**How to complete this task**
Repeat the listing below exactly as given.
········
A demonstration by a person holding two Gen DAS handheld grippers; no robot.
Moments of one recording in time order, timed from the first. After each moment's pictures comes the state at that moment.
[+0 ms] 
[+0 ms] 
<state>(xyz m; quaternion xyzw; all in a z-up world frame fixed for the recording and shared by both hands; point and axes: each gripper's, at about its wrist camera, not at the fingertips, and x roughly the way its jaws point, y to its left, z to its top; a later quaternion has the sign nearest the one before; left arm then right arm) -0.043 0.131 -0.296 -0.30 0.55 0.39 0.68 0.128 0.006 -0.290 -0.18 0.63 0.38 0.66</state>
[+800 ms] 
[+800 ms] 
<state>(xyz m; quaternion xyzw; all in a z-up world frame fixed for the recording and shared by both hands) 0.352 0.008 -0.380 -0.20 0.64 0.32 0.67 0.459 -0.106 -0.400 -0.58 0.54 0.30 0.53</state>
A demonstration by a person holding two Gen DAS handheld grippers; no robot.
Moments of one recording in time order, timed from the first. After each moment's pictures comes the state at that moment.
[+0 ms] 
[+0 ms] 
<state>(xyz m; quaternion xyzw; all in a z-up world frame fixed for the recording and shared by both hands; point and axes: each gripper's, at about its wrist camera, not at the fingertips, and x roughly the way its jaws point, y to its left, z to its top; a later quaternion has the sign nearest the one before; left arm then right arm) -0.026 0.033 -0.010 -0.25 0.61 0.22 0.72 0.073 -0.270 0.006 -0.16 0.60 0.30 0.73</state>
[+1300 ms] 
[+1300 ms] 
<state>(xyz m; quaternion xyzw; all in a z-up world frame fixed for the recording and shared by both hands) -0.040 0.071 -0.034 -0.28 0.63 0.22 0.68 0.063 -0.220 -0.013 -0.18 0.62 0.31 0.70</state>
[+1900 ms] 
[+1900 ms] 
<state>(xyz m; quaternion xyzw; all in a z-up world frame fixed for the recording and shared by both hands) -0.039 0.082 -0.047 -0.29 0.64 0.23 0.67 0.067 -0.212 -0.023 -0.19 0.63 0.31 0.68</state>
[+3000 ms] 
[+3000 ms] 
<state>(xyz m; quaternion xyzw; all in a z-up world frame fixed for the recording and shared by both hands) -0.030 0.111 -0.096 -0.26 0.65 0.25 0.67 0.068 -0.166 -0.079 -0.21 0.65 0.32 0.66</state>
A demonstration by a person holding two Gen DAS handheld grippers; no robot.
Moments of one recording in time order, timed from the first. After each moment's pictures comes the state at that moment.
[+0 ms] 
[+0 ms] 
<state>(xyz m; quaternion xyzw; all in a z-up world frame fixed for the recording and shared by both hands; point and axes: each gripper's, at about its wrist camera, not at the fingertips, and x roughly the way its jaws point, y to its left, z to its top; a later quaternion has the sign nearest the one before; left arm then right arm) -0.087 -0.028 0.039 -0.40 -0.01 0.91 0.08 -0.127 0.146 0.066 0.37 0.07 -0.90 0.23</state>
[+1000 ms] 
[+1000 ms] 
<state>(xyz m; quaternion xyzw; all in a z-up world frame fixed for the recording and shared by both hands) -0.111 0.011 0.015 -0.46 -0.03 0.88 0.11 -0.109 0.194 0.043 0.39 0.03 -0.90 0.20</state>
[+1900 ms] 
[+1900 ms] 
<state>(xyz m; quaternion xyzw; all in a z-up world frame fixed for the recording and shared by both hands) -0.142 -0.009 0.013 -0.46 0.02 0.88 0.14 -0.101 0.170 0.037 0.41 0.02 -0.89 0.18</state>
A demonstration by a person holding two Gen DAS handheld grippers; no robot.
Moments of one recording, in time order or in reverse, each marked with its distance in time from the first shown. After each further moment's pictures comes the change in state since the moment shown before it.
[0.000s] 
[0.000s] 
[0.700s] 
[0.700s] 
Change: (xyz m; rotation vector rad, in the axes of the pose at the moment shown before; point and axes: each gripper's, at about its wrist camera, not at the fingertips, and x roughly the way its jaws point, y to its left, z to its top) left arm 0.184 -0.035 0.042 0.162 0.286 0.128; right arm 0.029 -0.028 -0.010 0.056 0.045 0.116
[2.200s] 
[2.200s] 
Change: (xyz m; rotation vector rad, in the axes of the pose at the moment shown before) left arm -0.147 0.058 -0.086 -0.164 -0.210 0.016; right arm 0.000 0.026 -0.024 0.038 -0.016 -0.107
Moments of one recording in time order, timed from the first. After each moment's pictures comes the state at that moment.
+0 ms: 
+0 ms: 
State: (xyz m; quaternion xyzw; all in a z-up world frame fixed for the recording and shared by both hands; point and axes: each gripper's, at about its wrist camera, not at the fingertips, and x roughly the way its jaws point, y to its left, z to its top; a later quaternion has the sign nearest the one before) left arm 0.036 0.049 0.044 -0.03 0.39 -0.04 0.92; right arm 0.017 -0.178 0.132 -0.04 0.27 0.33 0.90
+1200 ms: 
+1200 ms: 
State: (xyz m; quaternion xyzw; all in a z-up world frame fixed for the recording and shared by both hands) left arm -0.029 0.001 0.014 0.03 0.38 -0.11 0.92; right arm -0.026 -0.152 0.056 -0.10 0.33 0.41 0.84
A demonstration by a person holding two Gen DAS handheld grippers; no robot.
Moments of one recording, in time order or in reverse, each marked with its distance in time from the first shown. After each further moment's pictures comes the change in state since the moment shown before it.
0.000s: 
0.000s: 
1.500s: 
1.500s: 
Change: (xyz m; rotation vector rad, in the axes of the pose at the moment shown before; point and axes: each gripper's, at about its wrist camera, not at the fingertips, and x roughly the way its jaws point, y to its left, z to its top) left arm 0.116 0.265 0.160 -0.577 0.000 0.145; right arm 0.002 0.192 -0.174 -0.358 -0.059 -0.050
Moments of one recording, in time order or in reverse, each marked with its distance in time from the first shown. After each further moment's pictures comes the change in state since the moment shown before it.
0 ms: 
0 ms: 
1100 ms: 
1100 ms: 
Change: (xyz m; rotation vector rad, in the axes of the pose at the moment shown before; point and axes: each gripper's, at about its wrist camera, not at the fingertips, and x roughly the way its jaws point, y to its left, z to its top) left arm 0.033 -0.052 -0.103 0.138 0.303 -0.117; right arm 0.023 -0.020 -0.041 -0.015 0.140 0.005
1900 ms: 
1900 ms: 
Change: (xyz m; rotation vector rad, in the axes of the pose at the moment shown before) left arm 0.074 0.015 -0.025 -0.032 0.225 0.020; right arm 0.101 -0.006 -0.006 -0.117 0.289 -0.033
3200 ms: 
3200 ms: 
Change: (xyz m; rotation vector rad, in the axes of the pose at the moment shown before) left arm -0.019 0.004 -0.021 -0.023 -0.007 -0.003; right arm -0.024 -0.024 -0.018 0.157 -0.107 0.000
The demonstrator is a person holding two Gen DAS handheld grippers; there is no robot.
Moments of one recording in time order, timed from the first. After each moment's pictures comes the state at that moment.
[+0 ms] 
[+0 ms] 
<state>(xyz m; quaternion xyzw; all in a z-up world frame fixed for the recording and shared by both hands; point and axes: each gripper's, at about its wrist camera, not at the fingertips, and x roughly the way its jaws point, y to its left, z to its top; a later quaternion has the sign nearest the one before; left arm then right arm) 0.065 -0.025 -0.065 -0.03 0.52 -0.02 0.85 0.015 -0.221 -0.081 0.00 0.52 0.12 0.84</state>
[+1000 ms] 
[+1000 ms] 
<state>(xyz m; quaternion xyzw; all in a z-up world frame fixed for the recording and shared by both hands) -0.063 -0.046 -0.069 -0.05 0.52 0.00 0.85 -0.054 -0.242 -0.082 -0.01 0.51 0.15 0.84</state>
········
**Exercise answer**
A demonstration by a person holding two Gen DAS handheld grippers; no robot.
Moments of one recording in time order, timed from the first. After each moment's pictures comes the state at that moment.
[+0 ms] 
[+0 ms] 
<state>(xyz m; quaternion xyzw; all in a z-up world frame fixed for the recording and shared by both hands; point and axes: each gripper's, at about its wrist camera, not at the fingertips, and x roughly the way its jaws point, y to its left, z to its top; a later quaternion has the sign nearest the one before; left arm then right arm) -0.043 0.131 -0.296 -0.30 0.55 0.39 0.68 0.128 0.006 -0.290 -0.18 0.63 0.38 0.66</state>
[+800 ms] 
[+800 ms] 
<state>(xyz m; quaternion xyzw; all in a z-up world frame fixed for the recording and shared by both hands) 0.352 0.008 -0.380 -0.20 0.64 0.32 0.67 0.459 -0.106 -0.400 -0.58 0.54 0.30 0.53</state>
A demonstration by a person holding two Gen DAS handheld grippers; no robot.
Moments of one recording in time order, timed from the first. After each moment's pictures comes the state at that moment.
[+0 ms] 
[+0 ms] 
<state>(xyz m; quaternion xyzw; all in a z-up world frame fixed for the recording and shared by both hands; point and axes: each gripper's, at about its wrist camera, not at the fingertips, and x roughly the way its jaws point, y to its left, z to its top; a later quaternion has the sign nearest the one before; left arm then right arm) -0.026 0.033 -0.010 -0.25 0.61 0.22 0.72 0.073 -0.270 0.006 -0.16 0.60 0.30 0.73</state>
[+1300 ms] 
[+1300 ms] 
<state>(xyz m; quaternion xyzw; all in a z-up world frame fixed for the recording and shared by both hands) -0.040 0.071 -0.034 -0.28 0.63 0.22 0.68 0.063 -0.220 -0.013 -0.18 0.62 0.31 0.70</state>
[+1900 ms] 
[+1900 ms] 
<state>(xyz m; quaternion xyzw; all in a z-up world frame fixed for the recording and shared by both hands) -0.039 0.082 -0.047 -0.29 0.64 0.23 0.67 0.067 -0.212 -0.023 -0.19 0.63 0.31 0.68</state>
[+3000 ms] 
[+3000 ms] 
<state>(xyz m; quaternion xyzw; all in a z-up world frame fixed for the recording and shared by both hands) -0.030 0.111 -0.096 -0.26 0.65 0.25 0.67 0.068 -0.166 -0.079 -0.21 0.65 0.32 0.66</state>
A demonstration by a person holding two Gen DAS handheld grippers; no robot.
Moments of one recording in time order, timed from the first. After each moment's pictures comes the state at that moment.
[+0 ms] 
[+0 ms] 
<state>(xyz m; quaternion xyzw; all in a z-up world frame fixed for the recording and shared by both hands; point and axes: each gripper's, at about its wrist camera, not at the fingertips, and x roughly the way its jaws point, y to its left, z to its top; a later quaternion has the sign nearest the one before; left arm then right arm) -0.087 -0.028 0.039 -0.40 -0.01 0.91 0.08 -0.127 0.146 0.066 0.37 0.07 -0.90 0.23</state>
[+1000 ms] 
[+1000 ms] 
<state>(xyz m; quaternion xyzw; all in a z-up world frame fixed for the recording and shared by both hands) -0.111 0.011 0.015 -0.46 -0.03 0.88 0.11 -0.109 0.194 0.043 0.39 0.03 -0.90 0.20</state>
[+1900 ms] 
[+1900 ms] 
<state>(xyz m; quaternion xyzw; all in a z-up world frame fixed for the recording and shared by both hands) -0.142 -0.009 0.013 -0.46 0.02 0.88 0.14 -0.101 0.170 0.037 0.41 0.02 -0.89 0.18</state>
A demonstration by a person holding two Gen DAS handheld grippers; no robot.
Moments of one recording, in time order or in reverse, each marked with its distance in time from the first shown. After each further moment's pictures comes the change in state since the moment shown before it.
[0.000s] 
[0.000s] 
[0.700s] 
[0.700s] 
Change: (xyz m; rotation vector rad, in the axes of the pose at the moment shown before; point and axes: each gripper's, at about its wrist camera, not at the fingertips, and x roughly the way its jaws point, y to its left, z to its top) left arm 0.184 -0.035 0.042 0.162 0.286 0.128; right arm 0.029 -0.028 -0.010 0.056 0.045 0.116
[2.200s] 
[2.200s] 
Change: (xyz m; rotation vector rad, in the axes of the pose at the moment shown before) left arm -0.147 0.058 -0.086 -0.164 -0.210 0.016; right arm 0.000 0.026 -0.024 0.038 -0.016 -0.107
Moments of one recording in time order, timed from the first. After each moment's pictures comes the state at that moment.
+0 ms: 
+0 ms: 
State: (xyz m; quaternion xyzw; all in a z-up world frame fixed for the recording and shared by both hands; point and axes: each gripper's, at about its wrist camera, not at the fingertips, and x roughly the way its jaws point, y to its left, z to its top; a later quaternion has the sign nearest the one before) left arm 0.036 0.049 0.044 -0.03 0.39 -0.04 0.92; right arm 0.017 -0.178 0.132 -0.04 0.27 0.33 0.90
+1200 ms: 
+1200 ms: 
State: (xyz m; quaternion xyzw; all in a z-up world frame fixed for the recording and shared by both hands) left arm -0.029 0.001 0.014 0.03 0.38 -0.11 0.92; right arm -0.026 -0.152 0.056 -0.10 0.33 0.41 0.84
A demonstration by a person holding two Gen DAS handheld grippers; no robot.
Moments of one recording, in time order or in reverse, each marked with its distance in time from the first shown. After each further moment's pictures comes the change in state since the moment shown before it.
0.000s: 
0.000s: 
1.500s: 
1.500s: 
Change: (xyz m; rotation vector rad, in the axes of the pose at the moment shown before; point and axes: each gripper's, at about its wrist camera, not at the fingertips, and x roughly the way its jaws point, y to its left, z to its top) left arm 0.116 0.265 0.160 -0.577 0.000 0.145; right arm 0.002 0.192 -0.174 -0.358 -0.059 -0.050
Moments of one recording, in time order or in reverse, each marked with its distance in time from the first shown. After each further moment's pictures comes the change in state since the moment shown before it.
0 ms: 
0 ms: 
1100 ms: 
1100 ms: 
Change: (xyz m; rotation vector rad, in the axes of the pose at the moment shown before; point and axes: each gripper's, at about its wrist camera, not at the fingertips, and x roughly the way its jaws point, y to its left, z to its top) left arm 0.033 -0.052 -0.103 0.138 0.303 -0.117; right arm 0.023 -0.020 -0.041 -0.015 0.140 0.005
1900 ms: 
1900 ms: 
Change: (xyz m; rotation vector rad, in the axes of the pose at the moment shown before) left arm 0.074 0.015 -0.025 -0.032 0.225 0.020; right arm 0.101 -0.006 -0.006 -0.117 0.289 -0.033
3200 ms: 
3200 ms: 
Change: (xyz m; rotation vector rad, in the axes of the pose at the moment shown before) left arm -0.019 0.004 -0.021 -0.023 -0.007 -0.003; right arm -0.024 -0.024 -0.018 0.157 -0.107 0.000
The demonstrator is a person holding two Gen DAS handheld grippers; there is no robot.
Moments of one recording in time order, timed from the first. After each moment's pictures comes the state at that moment.
[+0 ms] 
[+0 ms] 
<state>(xyz m; quaternion xyzw; all in a z-up world frame fixed for the recording and shared by both hands; point and axes: each gripper's, at about its wrist camera, not at the fingertips, and x roughly the way its jaws point, y to its left, z to its top; a later quaternion has the sign nearest the one before; left arm then right arm) 0.065 -0.025 -0.065 -0.03 0.52 -0.02 0.85 0.015 -0.221 -0.081 0.00 0.52 0.12 0.84</state>
[+1000 ms] 
[+1000 ms] 
<state>(xyz m; quaternion xyzw; all in a z-up world frame fixed for the recording and shared by both hands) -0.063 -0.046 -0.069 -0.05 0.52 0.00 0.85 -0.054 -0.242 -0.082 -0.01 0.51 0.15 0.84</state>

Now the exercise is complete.